Receiver doesn't know slide mode is on — just sees keyframes arriving slowly.
### Defaults
| Product flow | Default mode |
|---|---|
| Voice call | AudioFirst (no video) |
| Video call | AudioFirst |
| Screen share | ScreenShare |
| User toggle in settings | VideoFirst or Balanced |
## Implementation outline
1. `PriorityMode` enum + serde + `QualityProfile` field (T5.1).
2. `SetPriorityMode` signal variant (T5.1).
3. `VideoQualityController::new` + `tick` (T5.2).
4. Per-mode allocation gates (T5.2).
5. `EncoderMode::SlideFallback` in `wzp-video` (T5.3).

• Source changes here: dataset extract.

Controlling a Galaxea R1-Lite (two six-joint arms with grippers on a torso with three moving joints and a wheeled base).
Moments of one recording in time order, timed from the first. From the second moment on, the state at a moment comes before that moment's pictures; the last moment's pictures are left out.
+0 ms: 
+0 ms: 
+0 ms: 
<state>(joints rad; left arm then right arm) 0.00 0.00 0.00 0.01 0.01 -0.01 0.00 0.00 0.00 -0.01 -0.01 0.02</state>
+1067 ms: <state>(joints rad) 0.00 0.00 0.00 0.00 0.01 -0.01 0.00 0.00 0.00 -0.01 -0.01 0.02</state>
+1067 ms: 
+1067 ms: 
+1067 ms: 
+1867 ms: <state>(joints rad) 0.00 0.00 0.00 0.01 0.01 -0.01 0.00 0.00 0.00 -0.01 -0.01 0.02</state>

6. Integration: `CallEngine` honors `SetPriorityMode` within 1 s.
7. UI plumbing for runtime toggle (out of scope here; tracked by platform team).
## Acceptance criteria
- 100 kbps shaped link, `AudioFirst`: audio holds Opus 24 k, video drops to 0.
- 100 kbps shaped link, `ScreenShare`: audio holds Opus 16 k, video in slide mode emits 1 I-frame / 3 s.
- 100 kbps shaped link, `VideoFirst`: audio drops to Opus 16 k, video holds floor.
- 5 Mbps link, `AudioFirst`: video reaches HD within 10 s.
- `SetPriorityMode` mid-call applied within 1 s.
## Risks
- **Mode flapping under unstable BWE.** Mitigation: 10 s dwell time before allowing mode-driven encoder reconfiguration.
- **Slide mode mistaken for poor connection by users.** Mitigation: UI indicator distinguishing "slide mode active" from "poor connection".
- **AudioFirst floor too aggressive for low-bandwidth music calls.** Mitigation: when audio profile is `Opus 64k music`, floor raised to 48 k.
## Effort
~6 engineer-days (Wave 5 tasks T5.1T5.3).